Why does the croaker croak?

Atlantic Croaker
Ribbit, ribbit. I mean, croak, croak

York River, Virginia – Mother’s Day

The tip of my rod tickled the air. I only looked up from book four of the Game of Thrones series. Whatever was on the other end of the line either wasn’t big enough or wasn’t on the hook yet. I shifted my feet in the hot sand until I found the coolness of the thermocline’s underbelly.

The rodtip danced and the rod shifted. I picked up the rod and waited until I felt a good hard tug and jerked back. It wasn’t a big fight, but it was good to feel my line taut. Silver and pinkish scales shimmered as I landed the fish. As soon as I pulled it from the water it croaked at me furiously, like a politician frog giving a heated stump speech.

But frogs are not the only aquatic critter to croak. On the end of my line was the aptly named Atlantic croaker, Micropogonias undulatus. The croaker and it’s relatives in the Scianidae family (aka the ‘drum’ family for obvious reasons. Includes red drum, black drum, spot, etc). A croaker croaks by flexing abdominal muscles against its air bladder, like drawing a tight rubber band across a balloon. We don’t really know why the croaker croaks, but it’s likely for communication. Interestingly, it is typically the males of the drum family to let other males they are around but also to serenade lady drums. As a result, drums typically only drum during mating season. But both sexes of croakers croak and do so all year round. Maybe they have a lot more to say than, “Hey, baby.”

Croakers and the drums are not the only fish to croak. I remember catching catfish in the ponds of Arkansas when I was a kid and listening to their Gwork, Gwork of their croaks.

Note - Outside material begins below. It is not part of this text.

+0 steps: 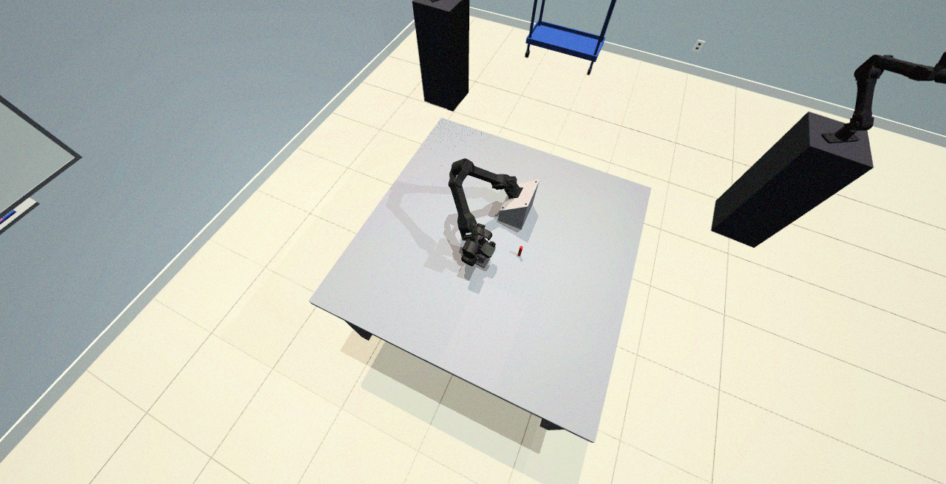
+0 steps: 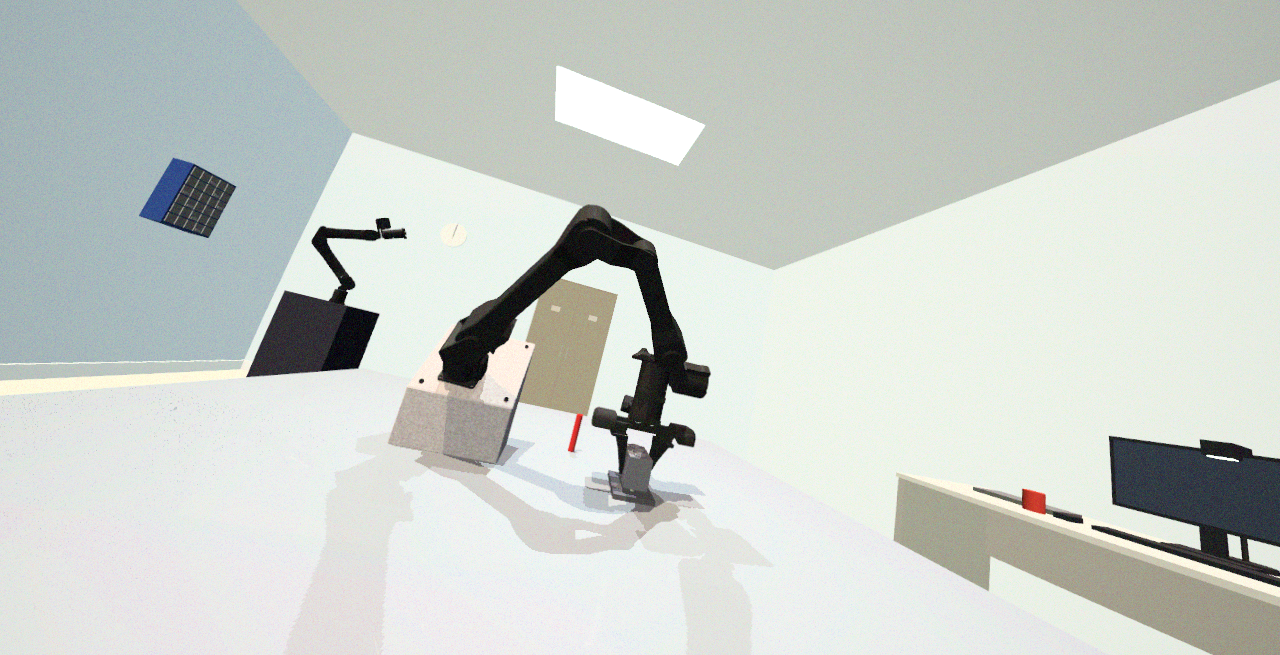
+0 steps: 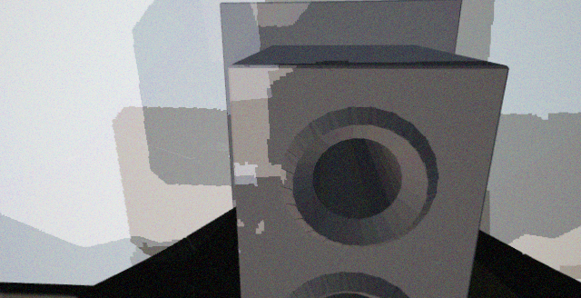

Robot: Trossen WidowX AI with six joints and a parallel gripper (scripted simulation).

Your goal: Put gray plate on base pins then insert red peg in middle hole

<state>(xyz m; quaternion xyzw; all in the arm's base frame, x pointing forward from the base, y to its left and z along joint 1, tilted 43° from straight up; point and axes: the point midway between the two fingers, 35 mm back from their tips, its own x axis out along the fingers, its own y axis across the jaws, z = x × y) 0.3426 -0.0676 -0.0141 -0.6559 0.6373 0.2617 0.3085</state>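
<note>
Right now the dark base is 10 mm below my gripper tip. Also, from my gripper tip: red peg (180 mm to the left, 100 mm behind, 20 mm above); gray plate (30 mm above).
</note>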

As I pulled the hook from his mouth, he croaked feverishly – his own piscine version of cussing. I would too if you jammed a meathook through my cheek just as I took a bite of steak and then drug me outside by my cheek. I let him go back into the murky water so he could go tell his croaker buddies about what had just happened. But apparently some didn’t listen as I caught 7 more.